Optimal Sensor Placement with Minimal Predicted Posterior Variance

The performance of each monitoring system critically depends on the sensor layout and typical optimization criteria are based on the accessibility to the structure on site, experience with similar structures, and an optimal signal-to-noise ratio. More advanced criteria aim to optimize the feature extraction process, and this paper aims to develop a sensor placement strategy for optimal damage diagnosis. The approach is based on Bayesian updating and the optimization goal is to find a sensor layout that is the most sensitive to small changes in the examined system parameters. It is shown that such layouts manifest themselves through a minimum variance in the posterior distribution. Using Kalman filters, the posterior variance can be “predicted” based on the measurement error and numerical models, so no data from and no simulations in the damaged state are required. By employing a polynomial chaos expansion (PCE)-based Kalman filter, the method becomes applicable for structures with many measurement channels, multiple examined system parameters, and for a large number of sensor combinations. Gaussian distributions are assumed for both system inputs and outputs. For proof of concept, the sensor placement is optimized on a numerical cantilever beam, demonstrating that the method can efficiently find the optimal sensor layout. Moreover, arbitrary measurement quantities (inclinations, vibrations, etc.) or damage-sensitive features (statistical values, modal parameters, etc.) can be used as observations, and multiple system parameters can be considered at the same time.
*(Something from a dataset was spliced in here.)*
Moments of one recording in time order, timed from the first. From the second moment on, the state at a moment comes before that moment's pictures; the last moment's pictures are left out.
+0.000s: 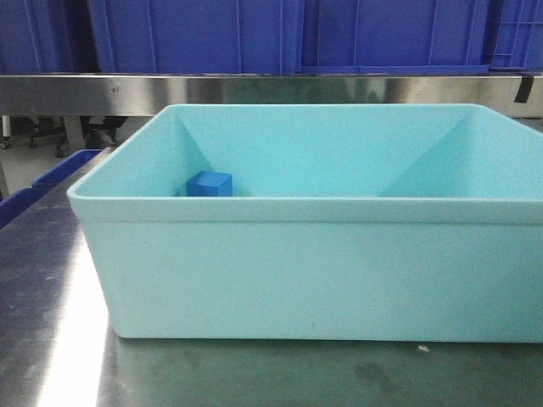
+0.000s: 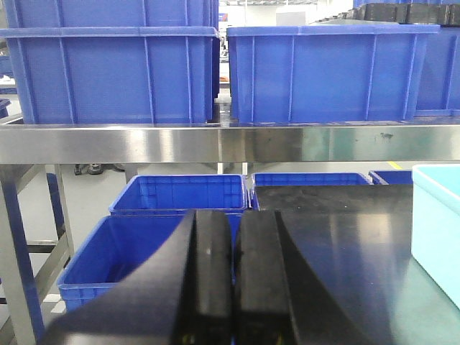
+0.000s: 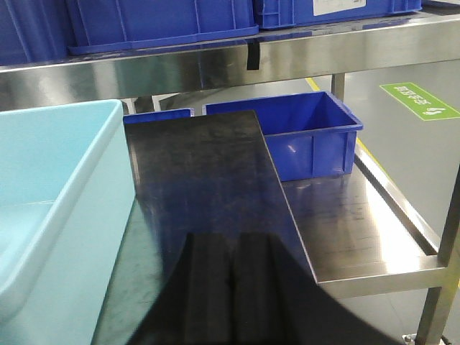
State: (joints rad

Among other factors, an optimal sensor layout leads to large measurement responses, a small measurement error, and more advanced statistical quantities that will be elaborated on in detail.
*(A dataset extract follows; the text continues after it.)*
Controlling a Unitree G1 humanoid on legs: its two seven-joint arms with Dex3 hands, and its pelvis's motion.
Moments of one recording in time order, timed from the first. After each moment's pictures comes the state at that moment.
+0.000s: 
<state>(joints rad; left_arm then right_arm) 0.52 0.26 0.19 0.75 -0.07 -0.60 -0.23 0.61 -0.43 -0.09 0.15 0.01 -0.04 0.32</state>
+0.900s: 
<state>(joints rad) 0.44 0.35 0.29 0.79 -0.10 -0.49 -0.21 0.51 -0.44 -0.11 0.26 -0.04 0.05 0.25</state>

Predictive Probability of Localization Curves (P-POL) for Structures with Changing Environmental Conditions

One of the fundamental challenges in structural health monitoring (SHM) is the lack of data from the damaged state, which is required to verify the automated damage detection algorithms. In this paper, a recently developed approach is presented that allows one to assess the detectability of damages before they occur. The approach is based on so-called probability of detection curves that can be evaluated based on data and a model from the undamaged structure, in a “predictive” way. The method is based on four fundamental assumptions: the damage-sensitive features can be approximated through a normal distribution, the variance in the measurement remains constant for different damage scenarios, an analytical model of the examined structure is available for the sensitivity computation, and the relationship between measurements and structural changes can be linearized for small structural changes. In previous publications, this approach has already been applied to natural frequency and mode shape monitoring as well as ultrasonic testing. In this paper, it is applied to strain and inclination measurements from numerical case studies for the first time, demonstrating the universality of the method. Moreover, it is analyzed how changes in the environmental and operational variables (EOVs) affect the predicted POD. The results demonstrate that the predicted POD are valid even in the presence of environmental changes, but they depend on the user-defined hyperparameters of the algorithms that remove the environmental effects from the measurements. Therefore, the hyperparameter selection is critically discussed and an optimal monitoring strategy is outlined.